Case ID: so2d_814/html/1111-01.html
Source: Caselaw Access Project
Author: {"author": "WHATLEY, Judge.", "license": "Public Domain", "url": "https://static.case.law/"}
Date Created: 2024-08-24T03:29:51.129683

Thearon SAMPSON, Appellant, v. STATE of Florida, Appellee.
    No. 2D02-525.
    District Court of Appeal of Florida, Second District.
    April 3, 2002.
   WHATLEY, Judge.

Thearon Sampson challenges the trial court’s order summarily denying his motion for postconviction relief filed pursuant to Florida Rule of Criminal Procedure 3.850. Sampson raised two grounds in his motion. We affirm, without comment, the denial of one of the grounds, but we reverse and remand for further proceedings on the other ground.
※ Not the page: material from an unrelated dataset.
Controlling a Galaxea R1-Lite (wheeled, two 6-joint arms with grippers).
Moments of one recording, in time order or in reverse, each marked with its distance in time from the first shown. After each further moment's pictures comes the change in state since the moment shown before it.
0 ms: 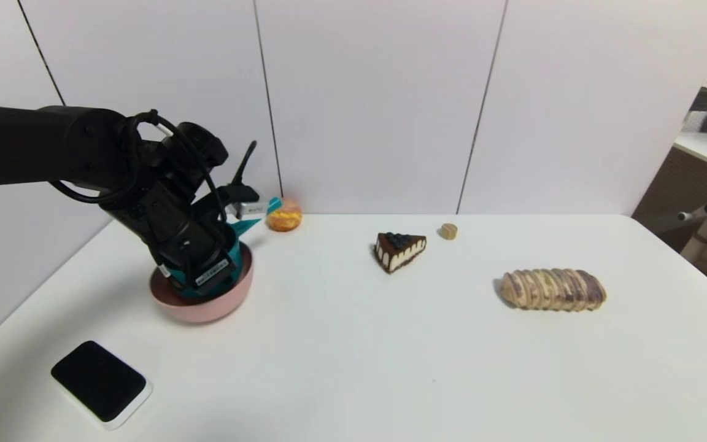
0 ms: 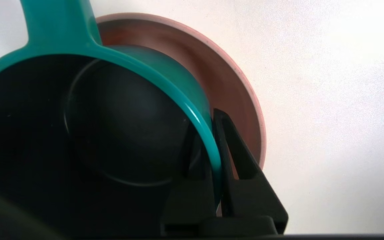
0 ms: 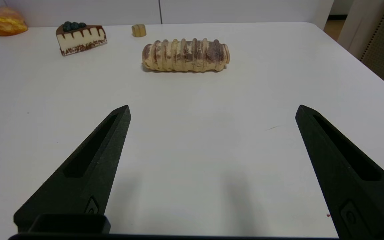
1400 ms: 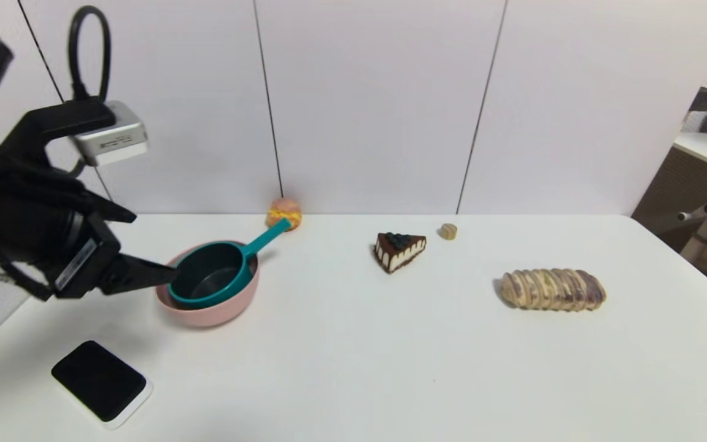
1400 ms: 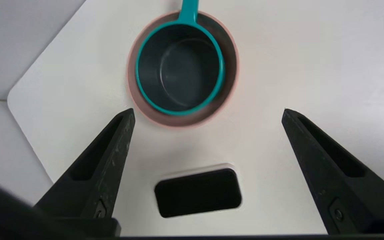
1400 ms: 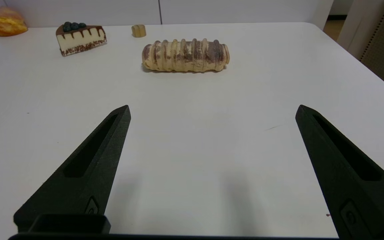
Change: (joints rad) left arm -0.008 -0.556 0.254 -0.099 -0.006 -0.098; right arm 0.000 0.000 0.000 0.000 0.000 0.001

Sampson pleaded with the understanding that he would be sentenced as a habitual offender. He later timely filed a 3.850 motion in which he alleged that his plea was involuntary because he was not informed of the consequences of habituali-zation. Because Sampson’s claim was facially insufficient under Newsome v. State, 704 So.2d 213 (Fla. 2d DCA 1998), this court affirmed the denial of the claim “without prejudice to Sampson’s right to file a facially sufficient rule 3.850 motion.” Sampson filed a second rule 3.850 motion, which included this claim. This time, in compliance with Newsome, Sampson alleged that he would not have pleaded if he had been aware of the reasonable consequences of habitualization. The trial court denied this claim, finding that it was both successive and time barred. However, Sampson filed this ground of his motion in response to our mandate. We therefore reverse the trial court’s denial of the claim and remand to the trial court with directions to consider the claim.

Affirmed in part, reversed in part, and remanded.

NORTHCUTT and STRINGER,-JJ., Concur.